Q&A with State Senator Kesha Ram Hinsdale

Q&A with Kesha Ram Hinsdale

State Senator, Vermont

Kesha RamTell us about your background. What are the experiences, including education, that make up the person you currently are?

I was raised on hard work and the American Dream in my family’s Irish pub run by my Indian immigrant father and Jewish American mother. When my parents were busy running the family business or fell on hard times, I looked to my teachers and after-school counselors to help shape the leader who was later ready to run for office. After getting my start in politics as Student Body President at the University of Vermont, I ran for State Representative during my senior year and went on to serve four terms as the youngest legislator in the country.

What was your trigger moment and why this specific office?

When I was a sophomore at UVM, I had an opportunity to introduce Barack Obama and Bernie Sanders at an on-campus event and, while listening to Obama speak, something clicked. I thought, “If there is a place for someone like him in American politics, maybe there is a place for me.” As a State Rep, I worked to advance social, economic, and racial justice, even when I was standing alone. But in the midst of the racial reckoning in 2020, it became very apparent that there was a need for someone with lived experience like mine to center unheard voices in the conversation.

What made you feel qualified to run for office?

What makes me feel qualified is my drive, appetite for change, and desire to collaborate with passionate members of my community to make our state a more welcoming environment for everyone. I often hear women, especially young women, express the feeling that they don’t have enough experience to run for office. But, one of the wonderful things about public service is that many of the legislative skills you need to be successful can be learned.

Do you work full-time or part-time?


Most people don’t know what their elected official does on a daily basis. What’s a typical day looking like for you?

After attending an in-person swearing-in at the Statehouse, the rest of our legislative session was held over Zoom, so this year looked a little different! A good day is a mixture of making a difference through policy, engaging with passionate constituents, and throwing the ball for my dog Miso in between virtual meetings.

Additionally, they might not know what their elected official is responsible for. What is your role in comparison to other elected offices on your level?

Having served in the House and the Senate, I’ve learned that the Senate takes on more of a watchdog role for the administration because we interact more regularly with top leadership in the state and are responsible for their confirmation. We also represent an entire county, so we have to aggregate more perspectives while maintaining our conviction. As a Senator, I’ve found that my constituents often don’t expect to hear from me but I still like to be as responsive as I was in the House.
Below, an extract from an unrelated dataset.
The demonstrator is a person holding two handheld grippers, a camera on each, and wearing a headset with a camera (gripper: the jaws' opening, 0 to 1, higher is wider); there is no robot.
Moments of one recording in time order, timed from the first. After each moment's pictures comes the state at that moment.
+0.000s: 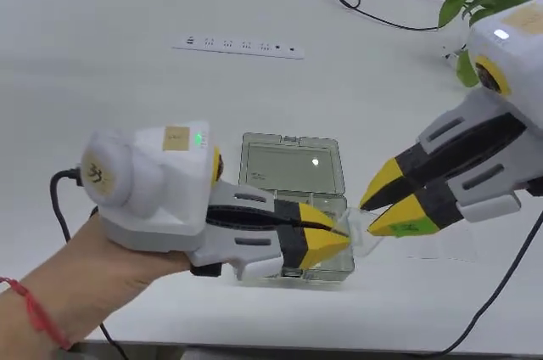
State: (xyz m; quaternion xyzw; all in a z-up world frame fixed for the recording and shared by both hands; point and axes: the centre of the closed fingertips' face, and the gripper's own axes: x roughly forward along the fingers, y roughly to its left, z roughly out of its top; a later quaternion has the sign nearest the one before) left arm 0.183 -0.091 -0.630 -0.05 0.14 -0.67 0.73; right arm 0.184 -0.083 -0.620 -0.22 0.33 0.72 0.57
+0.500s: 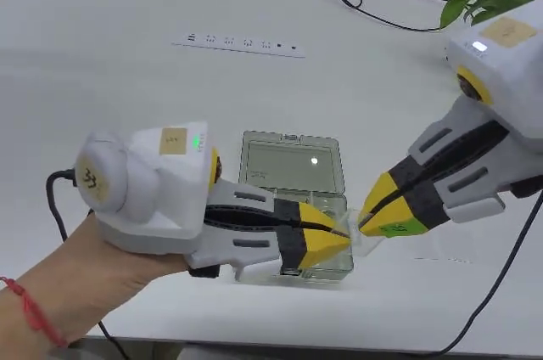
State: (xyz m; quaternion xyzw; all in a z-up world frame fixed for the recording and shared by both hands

What do you think people would be surprised to know someone in your position does?

Some people might think we’re too busy to hear the fullness of their experiences, passions, and hopes, but it’s what keeps us going every day.

What are 3-5 skills needed to be successful in the elected office you served in/are currently serving in?

A deep understanding of yourself, commitment to your values, and a willingness to listen and work with your colleagues regardless of political differences are all essential to getting things done in the Statehouse. Perhaps most importantly, I have found that a great leader surrounds themself with people who they can constantly learn from.

What’s the best part about serving in elected office?

For me, the best part of serving in elected office is when you’re able to reach out and breakthrough to someone struggling in silence or isolation.

What has been the accomplishment you’re most proud of while in office?

We accomplished a lot this legislative session, but one of the things that I’m most proud of is banning the suspension and expulsion of small children from school. I had introduced similar legislation in 2014 focused only on expulsion and was almost laughed out of the building. But this year, when introducing a ban, I had legislative colleagues who said, “let’s add suspension.” It validated my sense of what is right while also making a huge difference for children across Vermont.

In terms of finances, how much money did you have to raise for your campaign?

In my first race, I agonized over raising my first $1,000. Later in my career, I set the fundraising record for my particular race. The issue at hand is not fundraising itself, but believing in your worth and asking people to help you achieve your dreams and accomplish great things for the community.

What’s one piece of advice you would give to someone who’s thinking about running for the position you serve/have served in their community?

Don’t be afraid to take risks and fail. You learn the most from the races you lose and you’ll never know how much of an impact you’re having until you put yourself out there, push yourself outside of your comfort zone, and inspire other women to run.